• Work item: Where the string "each" appears in a line of the material below, copy that line.

• Information shown:
::::

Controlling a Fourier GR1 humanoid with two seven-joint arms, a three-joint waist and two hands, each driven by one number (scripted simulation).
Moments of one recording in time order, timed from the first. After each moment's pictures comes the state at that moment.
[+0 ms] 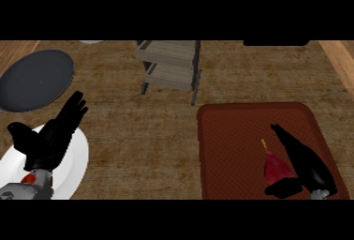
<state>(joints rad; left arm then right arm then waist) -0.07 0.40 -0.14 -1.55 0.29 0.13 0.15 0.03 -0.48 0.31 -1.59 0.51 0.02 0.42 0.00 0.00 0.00</state>
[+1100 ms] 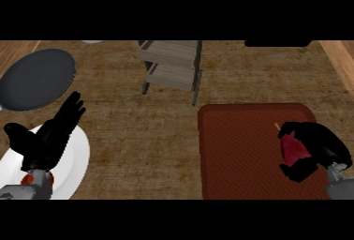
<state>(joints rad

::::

• Solution for this exercise:
Controlling a Fourier GR1 humanoid with two seven-joint arms, a three-joint waist and two hands, each driven by one number (scripted simulation).
Moments of one recording in time order, timed from the first. After each moment's pictures comes the state at that moment.

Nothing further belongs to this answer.